The restrictions proposed by the United States threaten to deprive Iran of the opportunity to develop a civilian nuclear sector, making the country dependent on external supplies of raw materials. Even the promised easing of economic sanctions by Washington will not be able to cover the losses from such hypothetical changes. It is not surprising that Iranian politicians have criticized the Emirati scheme, calling it enslaving and contrary to national interests.
In the third negotiation cycle, Tehran and Washington entered each in their own way.
The Unpredictable Trump
At first glance, it may seem that the United States is gradually getting tired of negotiations with Tehran and is increasingly inclined towards an escalatory scenario, and journalistic leaks from the White House about the heated debate over the Iranian issue only strengthen this conviction.
American President Donald Trump is also adding fuel to the fire, constantly promising that "something bad will happen" to Iran if the parties fail to reach a compromise, as well as threatening to support an Israeli preemptive strike on Iranian territory.
At the same time, Trump alternates threats with peacemaking intentions, often within the same speech.
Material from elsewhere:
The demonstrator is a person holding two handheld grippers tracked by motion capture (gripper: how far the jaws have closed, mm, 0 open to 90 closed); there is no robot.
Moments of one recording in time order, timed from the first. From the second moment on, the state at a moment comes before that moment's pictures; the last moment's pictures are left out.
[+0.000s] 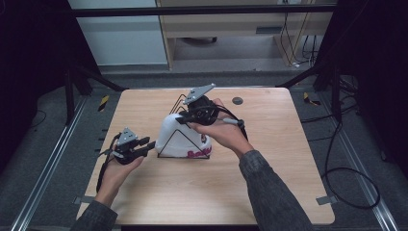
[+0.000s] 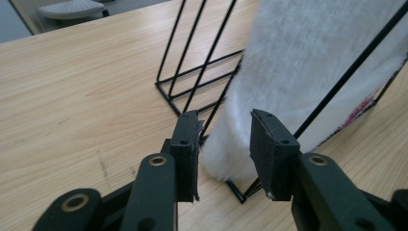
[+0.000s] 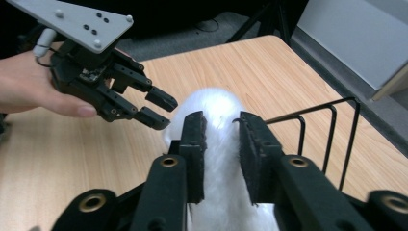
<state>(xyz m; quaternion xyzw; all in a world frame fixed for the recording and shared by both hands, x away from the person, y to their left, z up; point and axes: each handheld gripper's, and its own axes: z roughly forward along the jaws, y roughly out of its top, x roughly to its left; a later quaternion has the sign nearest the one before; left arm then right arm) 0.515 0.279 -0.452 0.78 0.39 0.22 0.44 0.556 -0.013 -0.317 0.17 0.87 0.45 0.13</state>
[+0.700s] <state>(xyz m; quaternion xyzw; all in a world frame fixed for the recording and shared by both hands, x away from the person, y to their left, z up) 0.501 0.300 -0.464 0.79 0.43 0.23 0.38 0.534 -0.043 -0.294 0.22 0.83 0.47 0.18</state>
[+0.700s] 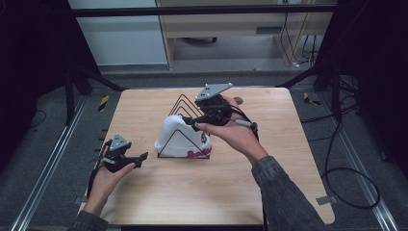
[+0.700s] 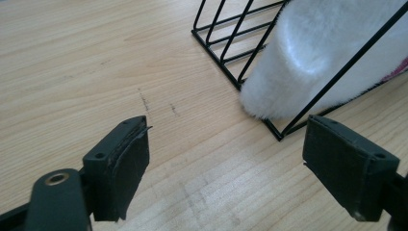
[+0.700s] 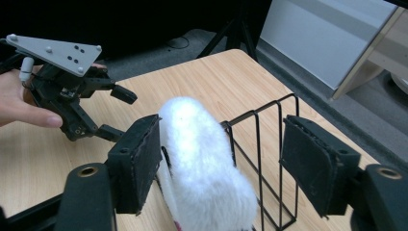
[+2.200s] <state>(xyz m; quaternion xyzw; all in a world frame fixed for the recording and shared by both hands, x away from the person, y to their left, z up) 0.493 0.300 -0.496 0.81 0.43 0.20 0.33 0.511 -0.153 -0.316 0.34 0.79 0.43 0.26</state>
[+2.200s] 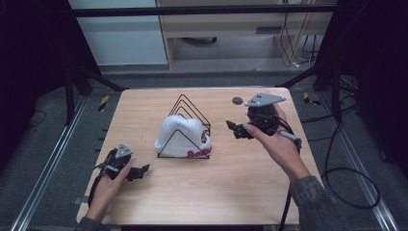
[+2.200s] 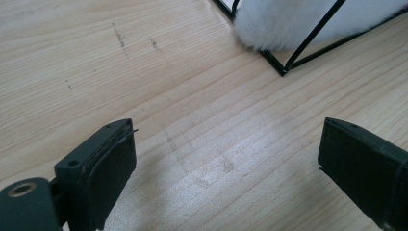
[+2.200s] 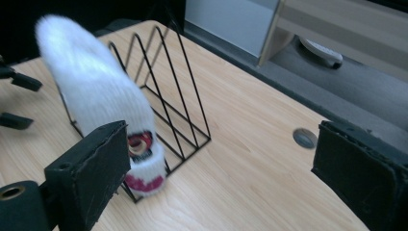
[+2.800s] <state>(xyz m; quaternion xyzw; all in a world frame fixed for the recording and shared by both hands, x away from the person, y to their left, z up) 0.495 0.302 -0.506 0.81 0.44 0.20 0.33 0.503 -0.202 -0.381 0.40 0.78 0.41 0.26</state>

In particular, at a briefing where a threat was voiced to support an Israeli hypothetical strike on Iran's territory, the American leader expressed his willingness to meet with Iran's top leadership to discuss political issues and the contours of a new nuclear deal.
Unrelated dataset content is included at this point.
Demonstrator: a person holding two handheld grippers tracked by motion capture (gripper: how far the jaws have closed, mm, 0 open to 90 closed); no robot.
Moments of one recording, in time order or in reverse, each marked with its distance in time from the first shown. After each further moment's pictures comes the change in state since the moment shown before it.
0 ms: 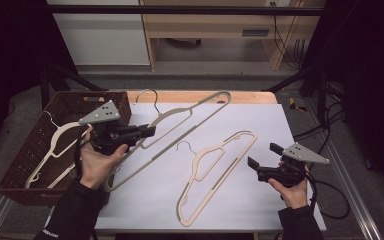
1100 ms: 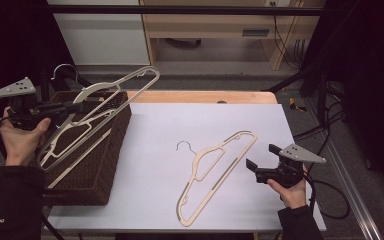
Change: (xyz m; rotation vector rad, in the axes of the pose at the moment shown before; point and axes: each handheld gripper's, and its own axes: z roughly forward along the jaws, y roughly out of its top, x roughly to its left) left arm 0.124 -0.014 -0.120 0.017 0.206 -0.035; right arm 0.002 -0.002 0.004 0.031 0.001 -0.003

Such statements demonstrate that the Republican administration has not yet developed a clear position on the ultimate goal of the negotiations and the content of the new version of the nuclear deal. Although public tensions between the "hawks" led by Secretary of State Marco Rubio and supporters of "detente", Vice President Jay Dee Vance and Special Envoy Steve Witkoff have become less noticeable.
In addition, Washington has decided on a key red line in the negotiations, which it broadcasts externally: Iran should not possess nuclear weapons. The issues of Tehran's development of the missile program or its support for the "axis of resistance" are gradually fading into the background.
The Israeli factor
Much more attention is focused on Israel as the least predictable force whose interests are affected by a potential nuclear deal. There remains a belief among Israeli elites that Iran is continuing to work on its atomic arsenal and is using negotiations with the United States as a cover, although such conclusions are dictated rather by personal concerns of the Israeli right and are at odds with the assessments of the IAEA and American intelligence agencies.
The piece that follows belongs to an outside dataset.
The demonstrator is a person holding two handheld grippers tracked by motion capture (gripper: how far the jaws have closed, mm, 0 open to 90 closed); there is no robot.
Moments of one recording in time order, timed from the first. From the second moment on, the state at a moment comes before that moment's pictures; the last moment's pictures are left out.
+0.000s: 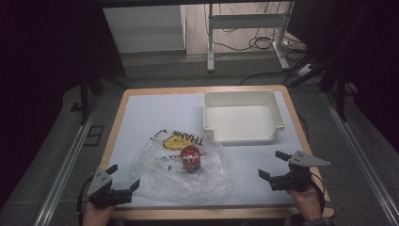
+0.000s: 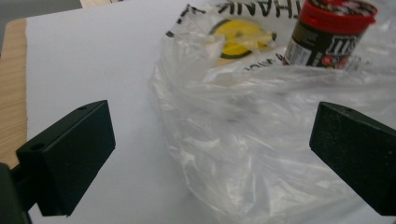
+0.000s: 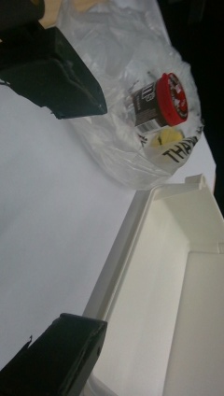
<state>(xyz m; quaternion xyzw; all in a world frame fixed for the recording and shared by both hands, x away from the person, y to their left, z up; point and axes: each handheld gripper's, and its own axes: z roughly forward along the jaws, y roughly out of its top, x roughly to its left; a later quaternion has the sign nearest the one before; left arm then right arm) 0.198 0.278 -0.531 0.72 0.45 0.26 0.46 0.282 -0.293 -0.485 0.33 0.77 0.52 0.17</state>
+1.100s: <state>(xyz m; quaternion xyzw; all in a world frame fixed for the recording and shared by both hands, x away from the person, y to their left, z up) 0.191 0.266 -0.529 0.75 0.42 0.27 0.44 0.284 -0.284 -0.487 0.31 0.80 0.49 0.14</state>
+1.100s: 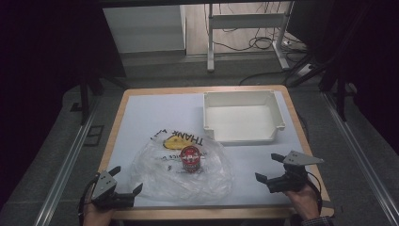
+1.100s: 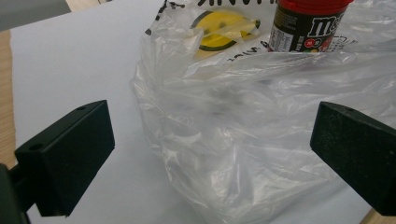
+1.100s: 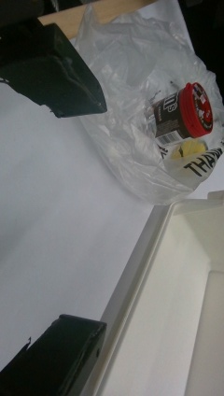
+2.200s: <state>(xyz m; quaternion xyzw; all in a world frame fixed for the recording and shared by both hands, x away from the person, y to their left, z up) 0.191 0.265 -0.529 0.75 0.42 0.27 0.44 0.286 -0.253 -0.484 0.26 0.82 0.48 0.16</state>
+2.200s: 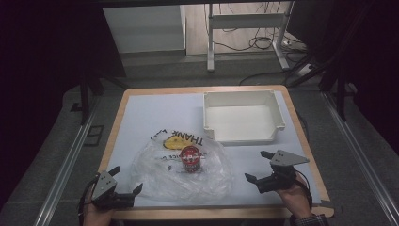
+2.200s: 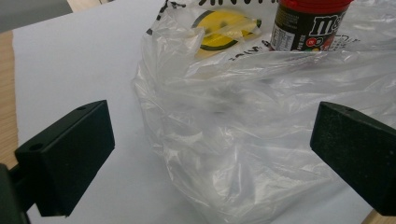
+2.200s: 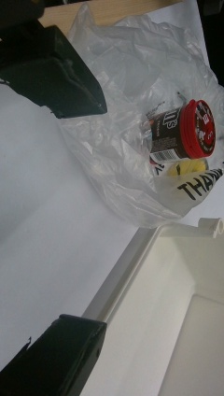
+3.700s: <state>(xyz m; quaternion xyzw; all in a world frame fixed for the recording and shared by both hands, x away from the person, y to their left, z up) 0.191 0.264 -0.529 0.75 0.42 0.28 0.43 0.297 -0.211 -0.481 0.21 0.85 0.47 0.12</state>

A strike on the Iranian infrastructure, albeit limited, is still seen by Tel Aviv as the only possible option. However, the Israelis have recently been trying not to promote the idea of an imminent strike too much, so as not to spoil the negotiating atmosphere in Muscat. For example, the country's Foreign Minister Gideon Saar, in an interview with The Telegraph, denied rumors that Tel Aviv was planning to attack Iran's nuclear program facilities as early as May. At the same time, Saar stressed that the country is "ready for any scenario," including a military one.
At the same time, Israeli rhetoric does not have much influence on the vector of negotiations, as it is perceived by both Tehran and Washington as characteristic and permanent.